Math for Data Science

Math for Data Science is a comprehensive treatment that is accessible to beginners while maintaining the precision and depth the subject demands.

Starting from datasets and the question of what it means to average, the text develops linear geometry, matrix decompositions, calculus, probability, and statistics in a unified geometric framework, culminating with machine learning. Concepts are motivated by data, theorems are proved from first principles, and proofs are accompanied by working Python code.

The approach is geometric throughout. Eigenvectors are maximum variance directions. The pseudoinverse is the "closest twice" solution. The singular value decomposition is rotation, scaling, rotation. Information and the cumulant-generating function are convex duals. Trainability — the question of whether gradient descent converges in machine learning — is characterized precisely in terms of the geometry of convex hulls.

Probability is developed from first principles, with the binomial, normal, and chi-squared distributions derived rather than assumed.

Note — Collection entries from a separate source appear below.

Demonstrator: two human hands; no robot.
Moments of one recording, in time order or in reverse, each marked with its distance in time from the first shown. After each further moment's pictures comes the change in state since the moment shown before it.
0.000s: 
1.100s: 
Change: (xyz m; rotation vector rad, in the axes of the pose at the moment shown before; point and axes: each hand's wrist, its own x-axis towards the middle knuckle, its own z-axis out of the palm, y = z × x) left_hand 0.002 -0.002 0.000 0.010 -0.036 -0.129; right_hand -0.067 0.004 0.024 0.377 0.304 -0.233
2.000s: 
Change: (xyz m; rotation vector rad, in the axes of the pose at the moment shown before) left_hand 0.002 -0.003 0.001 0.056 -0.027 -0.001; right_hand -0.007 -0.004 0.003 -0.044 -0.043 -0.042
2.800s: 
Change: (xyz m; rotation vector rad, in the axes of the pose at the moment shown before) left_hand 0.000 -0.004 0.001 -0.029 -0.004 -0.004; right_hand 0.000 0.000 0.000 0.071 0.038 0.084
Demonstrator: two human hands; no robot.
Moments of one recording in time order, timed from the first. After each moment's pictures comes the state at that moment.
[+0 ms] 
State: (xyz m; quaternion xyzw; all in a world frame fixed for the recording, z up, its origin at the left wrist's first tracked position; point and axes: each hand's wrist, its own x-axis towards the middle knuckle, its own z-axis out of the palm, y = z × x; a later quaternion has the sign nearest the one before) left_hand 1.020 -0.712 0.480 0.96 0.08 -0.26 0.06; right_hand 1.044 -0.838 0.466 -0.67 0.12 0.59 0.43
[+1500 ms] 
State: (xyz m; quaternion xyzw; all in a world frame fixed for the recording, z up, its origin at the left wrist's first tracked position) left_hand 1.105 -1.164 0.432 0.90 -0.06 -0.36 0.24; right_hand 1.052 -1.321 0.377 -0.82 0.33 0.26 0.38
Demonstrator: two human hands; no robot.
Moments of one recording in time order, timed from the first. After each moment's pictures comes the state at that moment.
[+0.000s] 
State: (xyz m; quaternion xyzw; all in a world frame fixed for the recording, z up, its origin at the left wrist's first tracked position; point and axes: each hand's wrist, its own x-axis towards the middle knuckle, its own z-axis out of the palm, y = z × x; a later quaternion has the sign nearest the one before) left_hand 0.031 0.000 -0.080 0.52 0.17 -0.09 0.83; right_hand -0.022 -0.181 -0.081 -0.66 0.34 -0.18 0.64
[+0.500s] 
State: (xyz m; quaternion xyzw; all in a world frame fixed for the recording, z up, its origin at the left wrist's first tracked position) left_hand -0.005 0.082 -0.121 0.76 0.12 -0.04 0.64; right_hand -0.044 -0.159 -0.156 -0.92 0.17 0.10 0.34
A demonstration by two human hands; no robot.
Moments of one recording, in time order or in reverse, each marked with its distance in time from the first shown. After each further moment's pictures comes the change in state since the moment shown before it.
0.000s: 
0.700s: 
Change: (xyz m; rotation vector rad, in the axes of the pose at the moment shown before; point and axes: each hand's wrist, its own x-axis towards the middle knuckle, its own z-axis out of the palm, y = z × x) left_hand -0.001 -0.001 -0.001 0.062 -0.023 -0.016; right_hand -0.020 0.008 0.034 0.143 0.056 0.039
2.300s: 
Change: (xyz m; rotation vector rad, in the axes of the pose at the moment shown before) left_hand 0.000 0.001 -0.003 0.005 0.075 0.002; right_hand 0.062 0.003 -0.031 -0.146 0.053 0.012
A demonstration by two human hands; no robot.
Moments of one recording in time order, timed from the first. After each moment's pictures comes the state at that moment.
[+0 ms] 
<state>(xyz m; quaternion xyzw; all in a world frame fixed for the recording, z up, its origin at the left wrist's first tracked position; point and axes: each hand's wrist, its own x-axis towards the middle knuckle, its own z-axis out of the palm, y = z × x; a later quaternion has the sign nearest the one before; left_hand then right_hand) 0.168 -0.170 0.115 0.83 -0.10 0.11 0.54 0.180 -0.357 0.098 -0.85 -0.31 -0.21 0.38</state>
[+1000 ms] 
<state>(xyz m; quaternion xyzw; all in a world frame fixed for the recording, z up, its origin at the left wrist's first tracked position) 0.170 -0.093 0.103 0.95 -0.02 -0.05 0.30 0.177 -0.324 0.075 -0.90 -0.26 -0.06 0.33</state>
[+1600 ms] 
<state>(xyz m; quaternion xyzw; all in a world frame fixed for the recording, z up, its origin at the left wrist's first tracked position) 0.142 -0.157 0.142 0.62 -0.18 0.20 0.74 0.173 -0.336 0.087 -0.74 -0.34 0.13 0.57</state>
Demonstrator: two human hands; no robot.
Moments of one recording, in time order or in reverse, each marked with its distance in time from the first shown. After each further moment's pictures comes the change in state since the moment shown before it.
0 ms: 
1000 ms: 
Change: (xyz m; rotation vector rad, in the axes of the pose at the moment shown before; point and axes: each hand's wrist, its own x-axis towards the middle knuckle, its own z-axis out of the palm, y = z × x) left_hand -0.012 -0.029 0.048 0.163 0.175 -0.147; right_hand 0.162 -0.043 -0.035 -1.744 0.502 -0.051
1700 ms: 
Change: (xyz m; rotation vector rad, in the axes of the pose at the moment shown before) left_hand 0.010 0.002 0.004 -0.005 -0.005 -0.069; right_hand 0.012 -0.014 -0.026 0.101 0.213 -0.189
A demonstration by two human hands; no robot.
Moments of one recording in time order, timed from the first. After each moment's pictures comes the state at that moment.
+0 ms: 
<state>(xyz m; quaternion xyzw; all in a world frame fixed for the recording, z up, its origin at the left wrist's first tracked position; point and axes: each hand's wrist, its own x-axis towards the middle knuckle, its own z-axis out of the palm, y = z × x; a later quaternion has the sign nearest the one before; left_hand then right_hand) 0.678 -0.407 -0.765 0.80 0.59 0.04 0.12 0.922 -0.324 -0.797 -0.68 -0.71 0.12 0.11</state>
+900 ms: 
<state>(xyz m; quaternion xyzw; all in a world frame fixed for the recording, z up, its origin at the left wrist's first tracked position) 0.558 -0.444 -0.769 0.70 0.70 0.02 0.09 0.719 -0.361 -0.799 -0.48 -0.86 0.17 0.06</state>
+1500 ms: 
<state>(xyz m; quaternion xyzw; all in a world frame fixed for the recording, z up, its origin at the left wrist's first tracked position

The central limit theorem is proved via moment-generating functions, and entropy and information are treated with the same geometric care as the rest of the text.

Nine appendices cover the supporting mathematics — permutations and combinations, the binomial theorem, the exponential function, two-dimensional geometry, complex numbers, integration, asymptotics, existence of minimizers, and SQL — allowing instructors to tailor coverage to their audience.

Several results appear here for the first time: the trainability of logistic loss and its dichotomy with perceptron loss, matrix reduction as a unifying framework for EVD and SVD, and a four-way equivalence characterizing full-rank datasets in terms of linear algebra, span, hyperplanes, and convex geometry.

Designed for programs in Applied Mathematics, Business Analytics, Computer Science, Data Science, and Engineering, the text supports both a one-semester course through the decomposition chapters and an advanced one-semester course through the machine learning chapters — or both semesters taught simultaneously.